** Opening Provided records block **

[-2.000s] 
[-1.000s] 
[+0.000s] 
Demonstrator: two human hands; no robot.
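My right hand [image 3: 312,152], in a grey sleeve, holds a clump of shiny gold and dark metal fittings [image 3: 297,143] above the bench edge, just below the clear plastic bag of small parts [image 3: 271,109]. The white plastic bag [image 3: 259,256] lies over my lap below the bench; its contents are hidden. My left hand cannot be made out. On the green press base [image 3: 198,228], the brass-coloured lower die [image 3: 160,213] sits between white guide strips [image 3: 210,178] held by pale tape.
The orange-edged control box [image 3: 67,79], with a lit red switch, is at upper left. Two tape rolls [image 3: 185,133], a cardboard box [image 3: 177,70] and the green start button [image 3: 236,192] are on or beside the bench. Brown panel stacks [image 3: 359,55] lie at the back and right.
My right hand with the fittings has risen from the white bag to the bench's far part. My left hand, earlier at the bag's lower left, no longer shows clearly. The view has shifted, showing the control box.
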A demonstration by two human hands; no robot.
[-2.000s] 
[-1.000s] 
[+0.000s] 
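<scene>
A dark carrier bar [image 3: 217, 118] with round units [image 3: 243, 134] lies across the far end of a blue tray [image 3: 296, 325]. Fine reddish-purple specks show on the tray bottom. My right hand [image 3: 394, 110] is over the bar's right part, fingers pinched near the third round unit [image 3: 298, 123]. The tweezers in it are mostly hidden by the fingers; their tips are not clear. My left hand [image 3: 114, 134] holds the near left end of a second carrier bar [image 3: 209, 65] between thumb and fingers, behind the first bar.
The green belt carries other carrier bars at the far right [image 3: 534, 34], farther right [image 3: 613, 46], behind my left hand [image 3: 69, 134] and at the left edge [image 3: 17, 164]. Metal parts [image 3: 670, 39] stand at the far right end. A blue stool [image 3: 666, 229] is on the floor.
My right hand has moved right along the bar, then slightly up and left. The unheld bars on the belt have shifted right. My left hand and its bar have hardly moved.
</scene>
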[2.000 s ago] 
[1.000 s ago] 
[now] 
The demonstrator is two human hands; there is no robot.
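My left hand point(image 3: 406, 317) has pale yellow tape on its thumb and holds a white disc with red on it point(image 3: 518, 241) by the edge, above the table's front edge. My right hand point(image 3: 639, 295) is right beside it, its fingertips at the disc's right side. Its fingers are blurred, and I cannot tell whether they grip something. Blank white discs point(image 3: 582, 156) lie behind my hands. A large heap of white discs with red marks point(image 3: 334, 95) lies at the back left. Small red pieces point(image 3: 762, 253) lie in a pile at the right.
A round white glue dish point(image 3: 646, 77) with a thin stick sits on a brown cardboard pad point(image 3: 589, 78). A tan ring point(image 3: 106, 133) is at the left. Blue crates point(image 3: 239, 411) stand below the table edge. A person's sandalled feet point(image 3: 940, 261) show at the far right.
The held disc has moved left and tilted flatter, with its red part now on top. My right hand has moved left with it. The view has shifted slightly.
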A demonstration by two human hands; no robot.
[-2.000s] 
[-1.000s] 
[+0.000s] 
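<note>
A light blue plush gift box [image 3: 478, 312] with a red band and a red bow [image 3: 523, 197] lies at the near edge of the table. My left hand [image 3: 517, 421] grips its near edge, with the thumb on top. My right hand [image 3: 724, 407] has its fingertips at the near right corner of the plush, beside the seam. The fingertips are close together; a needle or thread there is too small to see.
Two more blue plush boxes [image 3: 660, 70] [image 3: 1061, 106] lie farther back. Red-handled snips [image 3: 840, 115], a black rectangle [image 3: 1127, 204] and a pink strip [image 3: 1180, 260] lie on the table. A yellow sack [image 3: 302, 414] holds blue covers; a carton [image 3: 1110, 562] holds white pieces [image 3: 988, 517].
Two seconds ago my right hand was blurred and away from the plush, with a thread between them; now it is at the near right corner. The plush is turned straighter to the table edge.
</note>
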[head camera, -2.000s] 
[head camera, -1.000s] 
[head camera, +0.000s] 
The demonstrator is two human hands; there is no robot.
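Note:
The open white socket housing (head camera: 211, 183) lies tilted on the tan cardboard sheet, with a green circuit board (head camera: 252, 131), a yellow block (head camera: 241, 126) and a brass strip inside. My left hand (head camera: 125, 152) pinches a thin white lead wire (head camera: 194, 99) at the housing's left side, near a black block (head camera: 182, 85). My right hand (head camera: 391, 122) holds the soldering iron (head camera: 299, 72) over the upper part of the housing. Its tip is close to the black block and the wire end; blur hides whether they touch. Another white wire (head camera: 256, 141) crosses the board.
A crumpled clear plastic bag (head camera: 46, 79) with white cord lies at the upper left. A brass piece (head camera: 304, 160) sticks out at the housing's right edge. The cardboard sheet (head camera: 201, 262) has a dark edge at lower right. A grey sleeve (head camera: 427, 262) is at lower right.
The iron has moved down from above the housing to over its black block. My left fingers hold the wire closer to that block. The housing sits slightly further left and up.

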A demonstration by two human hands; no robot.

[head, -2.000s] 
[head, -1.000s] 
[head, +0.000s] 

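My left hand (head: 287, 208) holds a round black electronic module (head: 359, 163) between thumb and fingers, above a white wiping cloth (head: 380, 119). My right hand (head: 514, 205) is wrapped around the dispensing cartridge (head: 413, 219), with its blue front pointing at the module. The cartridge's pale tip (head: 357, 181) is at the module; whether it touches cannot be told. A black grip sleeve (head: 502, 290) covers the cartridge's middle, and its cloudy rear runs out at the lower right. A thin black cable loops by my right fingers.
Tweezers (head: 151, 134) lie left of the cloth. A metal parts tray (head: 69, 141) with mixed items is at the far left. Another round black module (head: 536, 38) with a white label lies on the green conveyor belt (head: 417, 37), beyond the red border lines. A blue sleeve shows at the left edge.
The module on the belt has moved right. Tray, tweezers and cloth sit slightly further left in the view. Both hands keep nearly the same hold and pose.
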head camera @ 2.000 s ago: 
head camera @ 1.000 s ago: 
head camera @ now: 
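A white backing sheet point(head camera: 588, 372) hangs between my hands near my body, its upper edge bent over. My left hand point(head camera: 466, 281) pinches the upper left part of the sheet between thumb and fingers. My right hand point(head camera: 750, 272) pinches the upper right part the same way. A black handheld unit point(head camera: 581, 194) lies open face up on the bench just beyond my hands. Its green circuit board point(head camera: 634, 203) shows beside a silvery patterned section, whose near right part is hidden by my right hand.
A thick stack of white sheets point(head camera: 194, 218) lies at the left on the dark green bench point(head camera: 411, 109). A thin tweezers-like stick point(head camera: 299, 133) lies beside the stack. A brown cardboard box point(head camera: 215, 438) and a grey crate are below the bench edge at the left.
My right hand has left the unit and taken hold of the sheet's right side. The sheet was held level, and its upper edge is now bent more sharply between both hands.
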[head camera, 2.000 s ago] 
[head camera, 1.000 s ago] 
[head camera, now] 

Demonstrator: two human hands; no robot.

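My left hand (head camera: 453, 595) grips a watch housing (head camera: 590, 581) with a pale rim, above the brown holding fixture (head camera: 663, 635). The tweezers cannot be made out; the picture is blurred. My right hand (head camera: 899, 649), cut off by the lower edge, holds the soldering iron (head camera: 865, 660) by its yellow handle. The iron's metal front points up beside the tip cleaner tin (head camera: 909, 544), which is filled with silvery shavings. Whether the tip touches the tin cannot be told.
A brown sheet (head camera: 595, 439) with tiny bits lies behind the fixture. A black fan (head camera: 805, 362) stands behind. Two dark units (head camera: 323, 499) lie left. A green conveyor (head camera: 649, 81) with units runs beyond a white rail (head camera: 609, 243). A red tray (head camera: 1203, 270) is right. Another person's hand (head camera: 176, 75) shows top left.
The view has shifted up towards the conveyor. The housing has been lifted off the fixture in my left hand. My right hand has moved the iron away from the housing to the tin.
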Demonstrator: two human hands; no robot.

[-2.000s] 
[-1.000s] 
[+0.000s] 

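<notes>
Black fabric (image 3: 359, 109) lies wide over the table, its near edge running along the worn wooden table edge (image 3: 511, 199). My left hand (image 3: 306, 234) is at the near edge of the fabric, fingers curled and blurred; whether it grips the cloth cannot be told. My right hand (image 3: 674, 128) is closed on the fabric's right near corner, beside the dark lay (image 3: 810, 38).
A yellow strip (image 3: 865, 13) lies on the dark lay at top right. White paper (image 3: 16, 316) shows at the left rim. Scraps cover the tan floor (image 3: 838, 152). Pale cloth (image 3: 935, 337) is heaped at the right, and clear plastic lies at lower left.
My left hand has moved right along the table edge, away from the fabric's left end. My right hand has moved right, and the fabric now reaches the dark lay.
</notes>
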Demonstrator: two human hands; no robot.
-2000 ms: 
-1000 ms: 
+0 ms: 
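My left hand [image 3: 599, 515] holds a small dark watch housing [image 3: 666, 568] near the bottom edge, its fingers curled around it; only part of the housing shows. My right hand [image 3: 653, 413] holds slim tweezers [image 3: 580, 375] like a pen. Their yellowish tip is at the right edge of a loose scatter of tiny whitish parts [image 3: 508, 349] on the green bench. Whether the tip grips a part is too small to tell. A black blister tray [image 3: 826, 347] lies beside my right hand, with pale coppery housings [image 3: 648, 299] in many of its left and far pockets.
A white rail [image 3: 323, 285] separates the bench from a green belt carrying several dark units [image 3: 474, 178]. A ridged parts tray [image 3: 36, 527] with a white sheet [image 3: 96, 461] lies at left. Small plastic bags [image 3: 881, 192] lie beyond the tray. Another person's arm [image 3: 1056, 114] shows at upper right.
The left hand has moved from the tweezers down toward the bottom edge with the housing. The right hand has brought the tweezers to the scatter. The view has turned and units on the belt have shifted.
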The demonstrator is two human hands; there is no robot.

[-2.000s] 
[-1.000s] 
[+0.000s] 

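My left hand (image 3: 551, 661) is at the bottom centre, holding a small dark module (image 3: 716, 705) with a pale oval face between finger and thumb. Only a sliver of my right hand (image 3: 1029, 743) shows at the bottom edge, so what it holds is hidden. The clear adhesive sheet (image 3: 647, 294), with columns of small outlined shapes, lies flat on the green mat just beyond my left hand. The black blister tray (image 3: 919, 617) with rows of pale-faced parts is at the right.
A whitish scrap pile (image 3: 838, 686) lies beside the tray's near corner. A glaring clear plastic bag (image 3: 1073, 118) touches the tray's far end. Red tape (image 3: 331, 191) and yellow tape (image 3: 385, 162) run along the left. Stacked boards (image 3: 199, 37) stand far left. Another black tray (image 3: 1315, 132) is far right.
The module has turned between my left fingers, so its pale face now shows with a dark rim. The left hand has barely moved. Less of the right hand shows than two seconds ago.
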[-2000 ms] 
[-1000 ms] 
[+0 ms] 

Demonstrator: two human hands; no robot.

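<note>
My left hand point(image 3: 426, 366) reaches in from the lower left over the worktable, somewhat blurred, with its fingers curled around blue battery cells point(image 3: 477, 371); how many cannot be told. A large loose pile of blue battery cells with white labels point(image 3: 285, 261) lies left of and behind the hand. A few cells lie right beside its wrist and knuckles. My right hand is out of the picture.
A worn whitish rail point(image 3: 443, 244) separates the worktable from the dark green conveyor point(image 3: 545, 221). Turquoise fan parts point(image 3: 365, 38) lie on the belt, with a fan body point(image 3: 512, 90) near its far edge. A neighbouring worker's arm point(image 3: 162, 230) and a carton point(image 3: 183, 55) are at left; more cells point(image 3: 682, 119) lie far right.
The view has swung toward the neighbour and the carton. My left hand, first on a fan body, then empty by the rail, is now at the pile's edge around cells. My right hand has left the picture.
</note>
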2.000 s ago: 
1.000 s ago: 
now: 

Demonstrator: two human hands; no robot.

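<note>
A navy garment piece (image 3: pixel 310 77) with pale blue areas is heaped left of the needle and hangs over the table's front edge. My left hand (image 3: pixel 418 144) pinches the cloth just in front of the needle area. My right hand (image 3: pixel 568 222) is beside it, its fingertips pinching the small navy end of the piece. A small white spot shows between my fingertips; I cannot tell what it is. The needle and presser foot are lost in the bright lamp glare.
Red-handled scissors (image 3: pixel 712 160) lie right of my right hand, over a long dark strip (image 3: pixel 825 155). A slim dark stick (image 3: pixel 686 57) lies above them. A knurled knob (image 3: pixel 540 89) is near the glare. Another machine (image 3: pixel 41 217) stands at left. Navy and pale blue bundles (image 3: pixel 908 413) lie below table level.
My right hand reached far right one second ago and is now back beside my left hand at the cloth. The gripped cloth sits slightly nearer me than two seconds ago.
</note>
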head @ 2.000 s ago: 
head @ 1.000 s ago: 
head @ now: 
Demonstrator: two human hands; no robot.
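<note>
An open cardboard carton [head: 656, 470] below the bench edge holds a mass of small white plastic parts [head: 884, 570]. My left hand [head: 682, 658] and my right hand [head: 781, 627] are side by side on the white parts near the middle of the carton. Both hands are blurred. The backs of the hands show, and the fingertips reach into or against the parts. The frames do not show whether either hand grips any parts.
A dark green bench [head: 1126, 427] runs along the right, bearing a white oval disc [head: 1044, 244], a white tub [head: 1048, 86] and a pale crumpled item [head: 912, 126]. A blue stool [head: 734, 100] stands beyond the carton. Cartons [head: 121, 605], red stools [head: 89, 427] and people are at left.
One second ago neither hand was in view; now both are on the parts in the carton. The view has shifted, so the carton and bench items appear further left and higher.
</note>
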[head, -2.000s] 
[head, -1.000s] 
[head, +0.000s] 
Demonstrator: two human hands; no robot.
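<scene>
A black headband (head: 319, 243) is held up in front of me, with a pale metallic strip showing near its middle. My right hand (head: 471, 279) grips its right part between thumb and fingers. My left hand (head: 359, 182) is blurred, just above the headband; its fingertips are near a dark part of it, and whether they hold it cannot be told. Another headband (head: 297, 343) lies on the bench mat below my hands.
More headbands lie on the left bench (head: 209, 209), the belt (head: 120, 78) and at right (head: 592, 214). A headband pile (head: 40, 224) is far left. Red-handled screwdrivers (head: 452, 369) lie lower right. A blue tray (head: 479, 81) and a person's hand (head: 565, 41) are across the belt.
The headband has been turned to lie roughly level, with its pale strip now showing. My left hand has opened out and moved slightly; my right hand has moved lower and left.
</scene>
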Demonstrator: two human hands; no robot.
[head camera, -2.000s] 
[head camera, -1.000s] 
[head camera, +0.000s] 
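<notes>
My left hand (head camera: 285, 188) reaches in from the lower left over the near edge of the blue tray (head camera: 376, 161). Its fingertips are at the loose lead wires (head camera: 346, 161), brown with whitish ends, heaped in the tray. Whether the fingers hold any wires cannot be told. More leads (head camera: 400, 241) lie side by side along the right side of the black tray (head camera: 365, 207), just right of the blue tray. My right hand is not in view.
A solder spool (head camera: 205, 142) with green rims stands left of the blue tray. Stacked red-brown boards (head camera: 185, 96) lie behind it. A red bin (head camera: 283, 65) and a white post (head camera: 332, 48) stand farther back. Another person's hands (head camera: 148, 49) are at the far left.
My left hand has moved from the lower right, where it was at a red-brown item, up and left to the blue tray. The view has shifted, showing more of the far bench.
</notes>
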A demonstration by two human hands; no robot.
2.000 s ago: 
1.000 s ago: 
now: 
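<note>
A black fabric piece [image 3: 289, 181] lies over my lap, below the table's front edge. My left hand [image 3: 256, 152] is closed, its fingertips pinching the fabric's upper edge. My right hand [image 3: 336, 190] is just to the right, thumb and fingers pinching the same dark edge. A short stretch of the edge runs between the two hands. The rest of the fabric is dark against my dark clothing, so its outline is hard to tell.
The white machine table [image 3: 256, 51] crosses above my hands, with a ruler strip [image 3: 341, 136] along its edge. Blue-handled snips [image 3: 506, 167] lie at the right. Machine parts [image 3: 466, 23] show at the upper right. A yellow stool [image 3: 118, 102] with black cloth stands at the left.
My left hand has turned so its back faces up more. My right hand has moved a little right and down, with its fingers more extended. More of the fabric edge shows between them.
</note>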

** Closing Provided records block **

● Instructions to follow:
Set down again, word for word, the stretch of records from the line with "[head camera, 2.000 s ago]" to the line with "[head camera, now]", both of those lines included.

● Expected answer:
[head camera, 2.000 s ago] 
[head camera, 1.000 s ago] 
[head camera, now] 

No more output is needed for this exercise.